Tips for finding data
- Define your goals - this will help you decide where to look. Are you looking for summary statistics or raw/micro data to do your own analysis? What geographic region and level of geography do you need? What is the time period you are interested in? Do you need one point or a time series?
- It’s helpful to think about who might have collected the data you're looking for such as governmental bodies, organizations, business/trade groups, or commercial entities and see what data they have available.

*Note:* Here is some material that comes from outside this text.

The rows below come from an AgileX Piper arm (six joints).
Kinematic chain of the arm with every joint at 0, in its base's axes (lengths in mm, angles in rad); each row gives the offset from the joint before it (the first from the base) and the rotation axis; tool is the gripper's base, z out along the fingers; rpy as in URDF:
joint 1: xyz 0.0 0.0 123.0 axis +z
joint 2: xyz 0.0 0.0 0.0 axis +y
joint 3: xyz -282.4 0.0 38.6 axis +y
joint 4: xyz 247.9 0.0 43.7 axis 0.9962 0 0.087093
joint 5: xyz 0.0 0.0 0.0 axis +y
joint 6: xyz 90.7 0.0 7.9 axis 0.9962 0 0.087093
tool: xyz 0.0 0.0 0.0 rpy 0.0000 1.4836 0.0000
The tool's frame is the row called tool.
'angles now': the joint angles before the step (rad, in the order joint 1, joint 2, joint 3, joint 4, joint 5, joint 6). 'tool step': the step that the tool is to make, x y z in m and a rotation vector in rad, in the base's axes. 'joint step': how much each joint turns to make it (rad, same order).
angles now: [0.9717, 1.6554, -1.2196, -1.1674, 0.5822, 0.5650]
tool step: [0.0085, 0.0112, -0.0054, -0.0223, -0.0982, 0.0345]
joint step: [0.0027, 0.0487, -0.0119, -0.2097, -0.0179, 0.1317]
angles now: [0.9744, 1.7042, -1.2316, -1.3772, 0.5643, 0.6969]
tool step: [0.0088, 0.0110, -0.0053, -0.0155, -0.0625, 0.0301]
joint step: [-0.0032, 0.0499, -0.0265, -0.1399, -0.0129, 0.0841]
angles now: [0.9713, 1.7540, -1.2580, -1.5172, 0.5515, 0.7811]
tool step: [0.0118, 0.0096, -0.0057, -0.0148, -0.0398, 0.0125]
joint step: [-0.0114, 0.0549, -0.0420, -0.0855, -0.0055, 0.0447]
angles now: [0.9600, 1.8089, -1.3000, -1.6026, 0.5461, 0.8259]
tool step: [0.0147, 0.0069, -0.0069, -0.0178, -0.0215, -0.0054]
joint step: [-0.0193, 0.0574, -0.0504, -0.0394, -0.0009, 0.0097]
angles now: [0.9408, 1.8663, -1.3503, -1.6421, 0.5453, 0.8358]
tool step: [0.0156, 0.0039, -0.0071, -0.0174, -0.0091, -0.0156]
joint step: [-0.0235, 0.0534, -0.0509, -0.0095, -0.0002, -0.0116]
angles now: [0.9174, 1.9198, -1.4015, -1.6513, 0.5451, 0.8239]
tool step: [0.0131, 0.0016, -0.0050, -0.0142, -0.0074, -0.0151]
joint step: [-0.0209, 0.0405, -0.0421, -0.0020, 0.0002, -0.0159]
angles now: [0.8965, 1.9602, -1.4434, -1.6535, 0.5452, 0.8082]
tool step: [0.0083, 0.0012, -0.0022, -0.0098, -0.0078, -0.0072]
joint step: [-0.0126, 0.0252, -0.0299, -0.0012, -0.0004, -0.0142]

- Performing a literature search is a useful technique for identifying datasets and research methodologies in your discipline. You can see what other data researchers have used or collected.
Quick Data Definitions
Summary-Level Data: Summary-level data are published data points in either print or electronic format. You would use summary-level data if you were looking for a quick statistic such as the unemployment rate for the current month or if you wanted to see a table of statistics, such as GDP for various countries during a specific time period.

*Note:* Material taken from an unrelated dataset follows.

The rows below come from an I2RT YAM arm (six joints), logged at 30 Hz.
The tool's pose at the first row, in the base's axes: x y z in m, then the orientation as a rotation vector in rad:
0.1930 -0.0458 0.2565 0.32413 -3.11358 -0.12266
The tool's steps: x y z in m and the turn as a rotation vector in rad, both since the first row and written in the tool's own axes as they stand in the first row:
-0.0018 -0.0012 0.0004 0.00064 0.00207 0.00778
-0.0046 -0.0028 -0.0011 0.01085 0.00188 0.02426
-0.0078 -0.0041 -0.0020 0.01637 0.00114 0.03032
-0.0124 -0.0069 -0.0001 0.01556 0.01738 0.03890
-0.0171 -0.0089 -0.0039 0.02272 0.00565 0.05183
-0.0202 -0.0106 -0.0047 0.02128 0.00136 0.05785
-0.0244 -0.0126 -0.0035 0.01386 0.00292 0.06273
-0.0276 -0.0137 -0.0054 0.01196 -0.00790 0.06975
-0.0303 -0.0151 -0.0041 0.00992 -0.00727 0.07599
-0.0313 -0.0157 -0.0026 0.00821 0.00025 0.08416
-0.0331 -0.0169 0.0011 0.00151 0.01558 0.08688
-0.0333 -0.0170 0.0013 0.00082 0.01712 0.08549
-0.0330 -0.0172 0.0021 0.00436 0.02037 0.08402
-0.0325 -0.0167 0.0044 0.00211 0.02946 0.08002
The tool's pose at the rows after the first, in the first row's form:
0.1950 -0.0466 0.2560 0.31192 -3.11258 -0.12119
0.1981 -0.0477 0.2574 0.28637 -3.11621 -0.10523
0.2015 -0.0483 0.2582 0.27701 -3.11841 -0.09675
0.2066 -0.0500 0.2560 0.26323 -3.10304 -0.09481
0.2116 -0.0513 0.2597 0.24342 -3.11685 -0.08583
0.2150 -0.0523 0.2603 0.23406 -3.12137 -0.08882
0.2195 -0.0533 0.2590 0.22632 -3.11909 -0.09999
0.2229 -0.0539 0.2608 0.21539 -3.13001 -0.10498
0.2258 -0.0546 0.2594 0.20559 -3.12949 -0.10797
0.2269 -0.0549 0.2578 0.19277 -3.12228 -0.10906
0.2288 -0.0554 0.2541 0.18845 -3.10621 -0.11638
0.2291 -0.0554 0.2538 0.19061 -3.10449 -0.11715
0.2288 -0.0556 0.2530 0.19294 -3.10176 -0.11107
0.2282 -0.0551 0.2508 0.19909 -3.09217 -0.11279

Micro-Level Data: Micro-level data files are the numerically-coded results of individual responses to such files as the census questionnaires, public opinion surveys, etc. You have much more flexibility to work with the data and run statistical analyses on the extracted data. The data are in an unanalyzed, raw format of columns and rows, usually in ASCII format but not always. Some raw data files are accompanied by files in SPSS, SAS or other statistical software format for easier use in these packages. If you are working with only the raw data, you must consult the data documentation (codebook) and write a small program or use an extraction program to have the computer "read" in the data into a useable format.
Data Documentation/Codebooks: Codebooks provide information on the structure, content, and layout of a data file and the questionnaire, if any, used for the survey or study. Many codebooks are available electronically with the data file.
LinkedIn Learning @ Harvard
Provides Harvard students and employees with over 15,000 on-demand courses on computer software, business skills, and creative skills from industry experts.
Inter-University Consortium for Political and Social Research (ICPSR)
FAQ page provides new users with explanations of data terminology, data formats and ways to search, access and download datasets. It also links to video tutorials.